By comparing the effect of a range of CNVs on the brain, it is possible to identify patterns of effects related to the genes involved, and thus learn about biological mechanisms. All three CNVs previously shown to have an effect on ICV, 16p11.2 proximal [6, 8], 22q11 [9] and Williams Syndrome [45], have concomitantly identified an effect on either cortical surface area and/or cortical thickness. We observed no effect on cortical surface area or cortical thickness in 16p11.2 distal carriers (Table 2, Figs. 2 and 3). This does not rule out the presence of smaller effects on individual cortical areas. However, it may suggest a different impact on brain development mechanisms between these three CNVs [6, 8, 9, 45] and 16p11.2 distal.
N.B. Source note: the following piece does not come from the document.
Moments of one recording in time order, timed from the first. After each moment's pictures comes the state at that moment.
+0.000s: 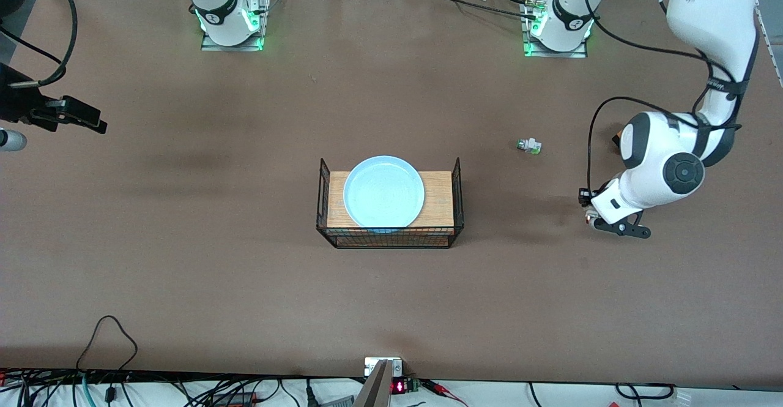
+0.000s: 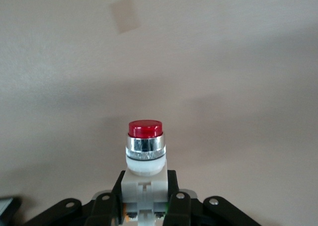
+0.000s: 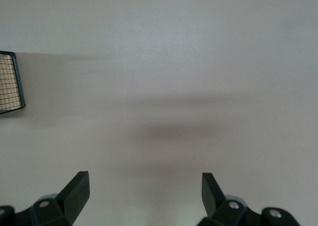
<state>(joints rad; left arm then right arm) 0.05 0.43 -0.11 -1.88 0.06 2.15 0.13 0.00 0.04 -0.06 -1.63 0.01 1.61 -0.02</state>
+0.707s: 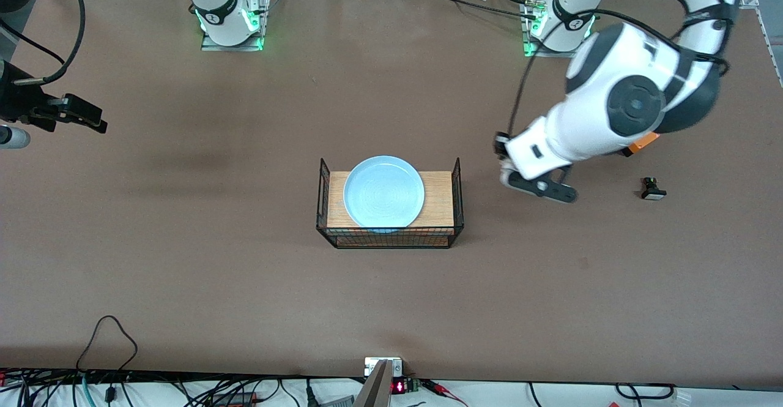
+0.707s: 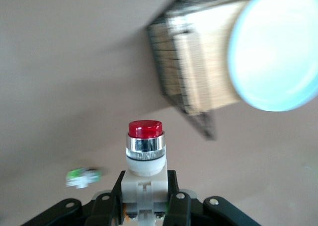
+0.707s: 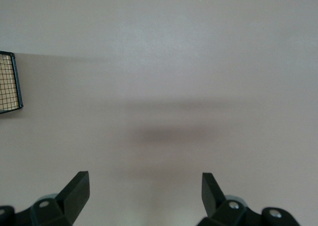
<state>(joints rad) 0.00 0.39 -0.52 -1.49 -0.07 1.73 -0.23 0.00 0.04 -0.04 -1.62 0.00 1.62 -0.02</state>
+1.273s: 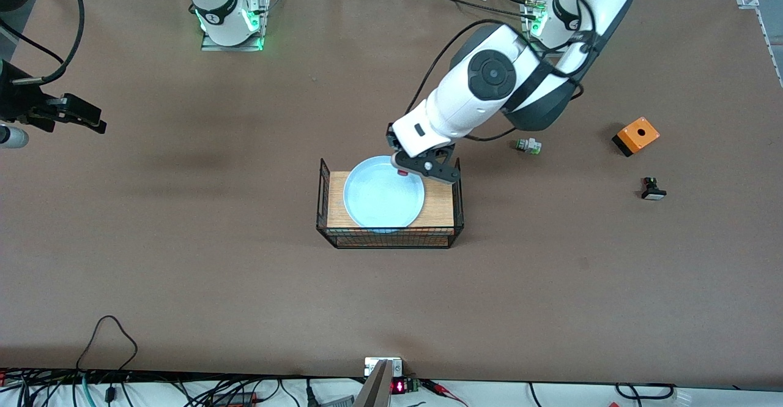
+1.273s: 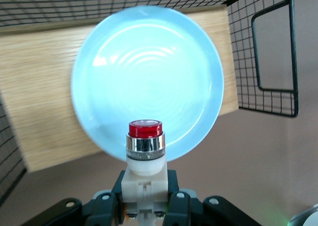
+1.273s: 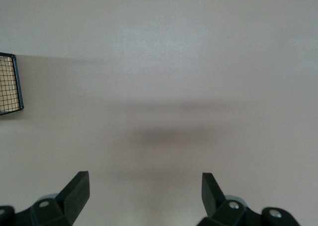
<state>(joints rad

CNVs in the two neighboring regions 16p11.2 distal and 16p11.2 proximal show overlapping phenotypes: they both dispose to various neurodevelopmental diseases and both show a positive dose response for head circumference and weight [17]. In addition, we found negative dose response effects for the 16p11.2 distal CNV on ICV, putamen and caudate volumes with effect size estimates comparable to those previously reported for the 16p11.2 proximal CNV [8]. Recently, a lymphoblastoid cell line study of chromosomal interaction in the 16p11.2 region suggested that the two adjacent 16p11.2 distal and 16p11.2 proximal regions (Fig. 1) interact [17]. The identified brain commonalities could further support a mechanism in which the similar phenotypic patterns are caused by disruption of the chromatin structure surrounding the entire 16p11.2 region [17, 32].
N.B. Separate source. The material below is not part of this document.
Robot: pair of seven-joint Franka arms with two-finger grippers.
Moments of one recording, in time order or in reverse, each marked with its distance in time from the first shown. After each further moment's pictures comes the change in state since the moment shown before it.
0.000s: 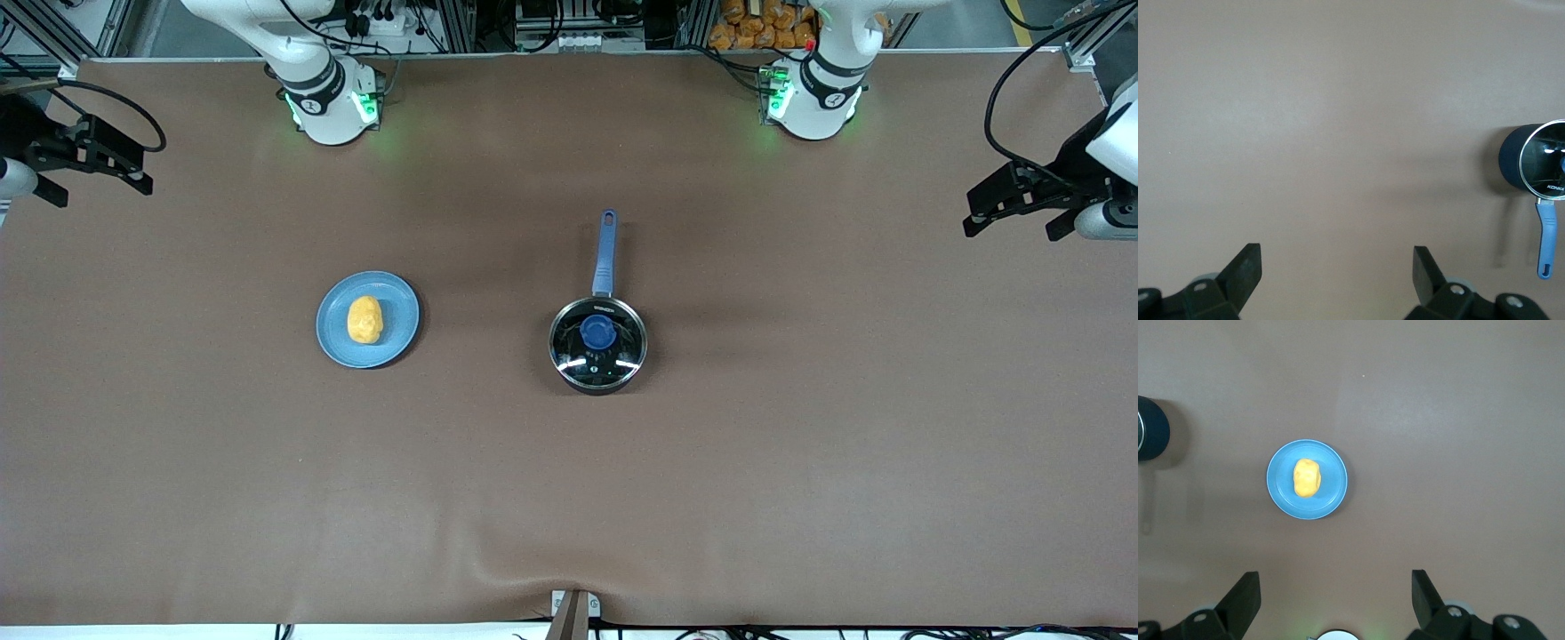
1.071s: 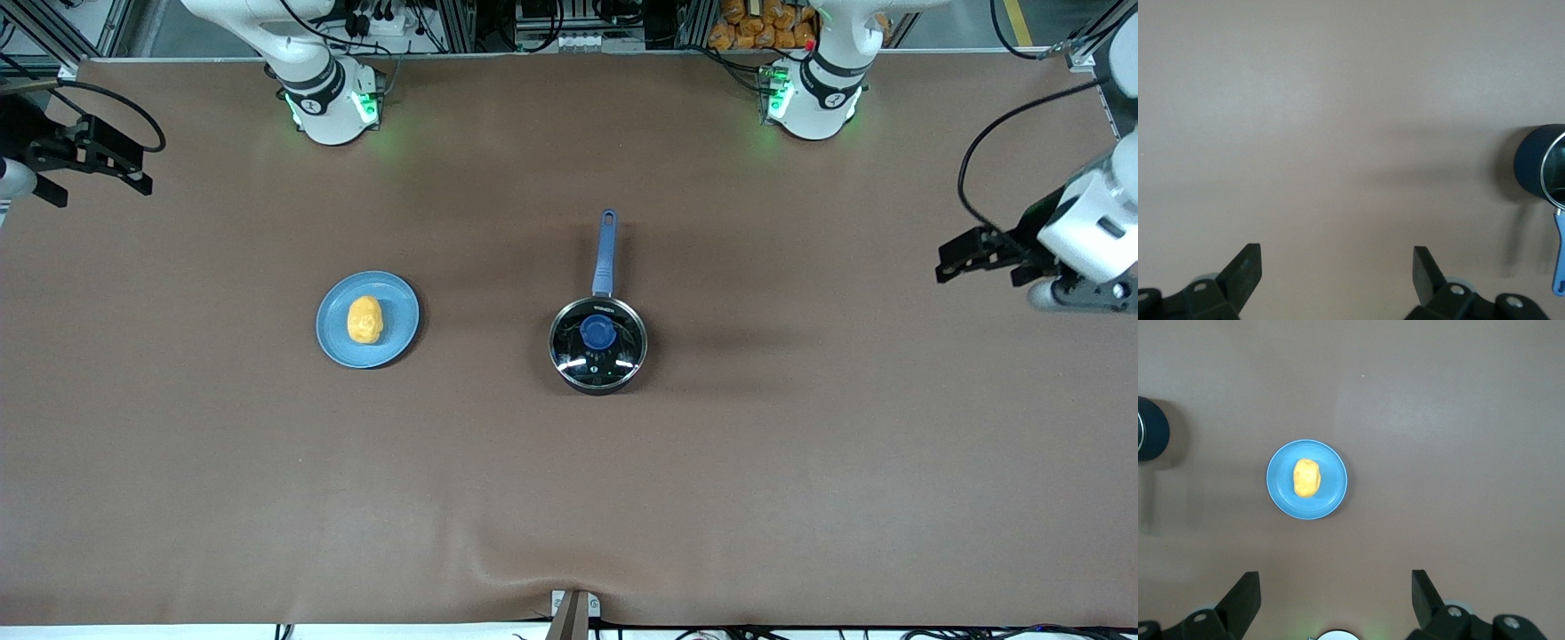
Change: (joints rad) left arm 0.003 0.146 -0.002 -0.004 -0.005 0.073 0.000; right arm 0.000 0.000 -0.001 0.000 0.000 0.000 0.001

In this study, the CNVs (3 deletions and 3 duplications) of six carriers extend into the adjacent 16p11.2 proximal region. Redoing the analysis with exclusively 16p11.2 distal carriers did not result in a change in effect size (Supplementary Tables 5 + 6), suggesting that 1.7 MB distal-proximal (BP1–BP5) CNV carriers are not the main cause of the signal. A previous analysis from Loviglio et al. [44] suggests an additive effect of two 16p11.2 regions (distal + proximal) on human head circumference and weight. Together with our data, this indicates both separate and overlapping effects for the two CNVs and underlines the importance of studying specific CNVs independently despite overlapping phenotypes.
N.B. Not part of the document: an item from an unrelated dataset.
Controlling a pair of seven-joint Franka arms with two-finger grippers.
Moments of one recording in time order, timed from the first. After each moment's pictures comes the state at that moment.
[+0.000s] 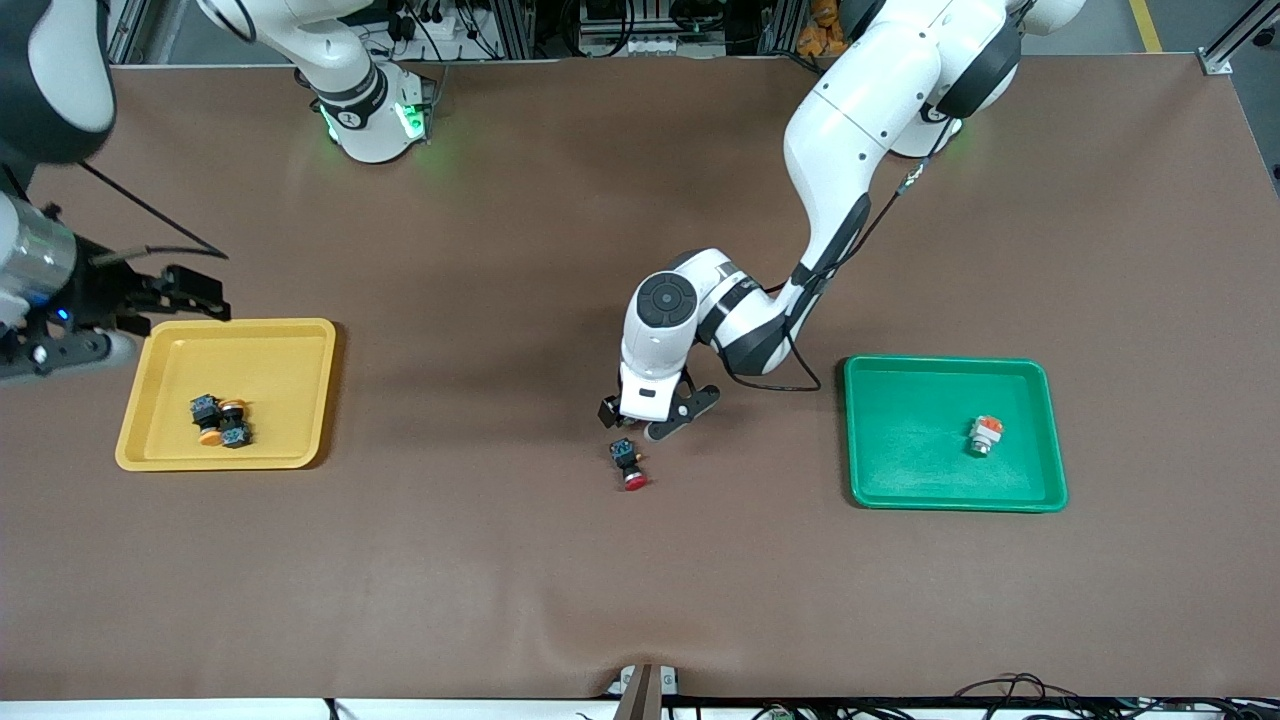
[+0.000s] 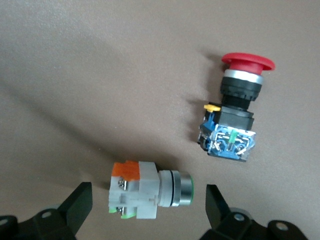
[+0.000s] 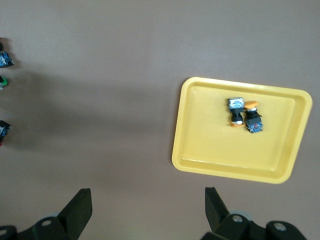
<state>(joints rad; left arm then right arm) -0.61 0.95 -0.21 -1.30 0.20 2.39 -1.48 0.20 0.12 -0.20 -1.52 0.07 1.53 -0.13</state>
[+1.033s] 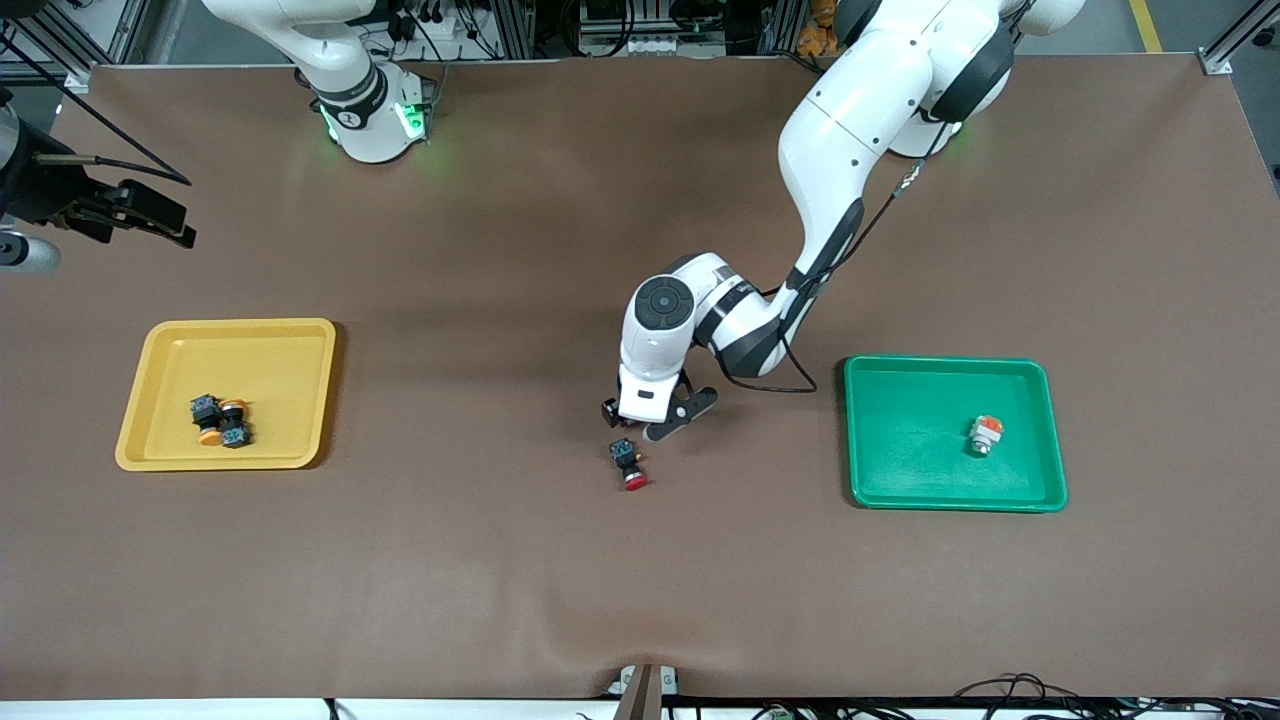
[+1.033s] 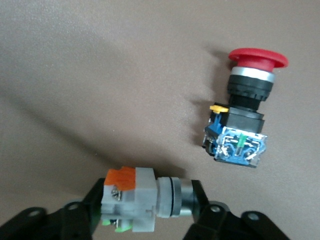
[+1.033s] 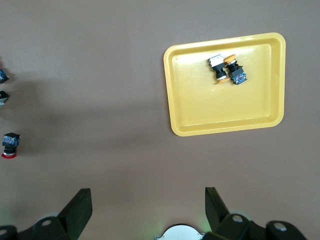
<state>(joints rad) -0.62 0.97 -0.19 -1.29 0.20 2.41 -1.48 0.05 -0.04 -0.04 -1.59 0.04 1.44 0.11</state>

Interestingly, deletions and duplications of both 16p11.2 proximal and distal CNVs are associated with ASD [17, 19]. However, only the proximal duplication and the distal deletion are associated with schizophrenia [20, 22]. This difference in phenotype association between these bordering CNVs may indicate specific differences in the pathological mechanisms of ASD and schizophrenia.

We observed a decrease in absolute effect sizes for putamen and pallidum after removing individuals with a neurodevelopmental diagnosis (Supplementary Table 5). This is consistent with the enlargements of putamen and pallidum associated with duration of illness in schizophrenia [46], which may partly reflect the cumulative effect of antipsychotic medication on basal ganglia volumes [47]. The observed dose response effect on ICV is in agreement with previous findings on head circumference [17], as are the dose response effect on BMI (Supplementary Figure 6, Supplementary Table 10) [17, 31]. One of the strengths of this study is the inclusion of non-clinical samples allowing for estimates closer to the actual carrier population. Unfortunately, the small number of CNV cases does not provide enough power to investigate preferential alterations in deletion or duplication carriers.

To conclude, the present findings of negative dose-response effects of copy number on ICV and volumes of caudate, pallidum and putamen, with no effect on cortical measures, suggest a specific effect on basal ganglia structures of the 16p11.2 distal CNV. These results provide novel insight into genetic factors determining basal ganglia volumes and suggest specific pathobiological mechanisms involved in the development of neurodevelopmental disorders.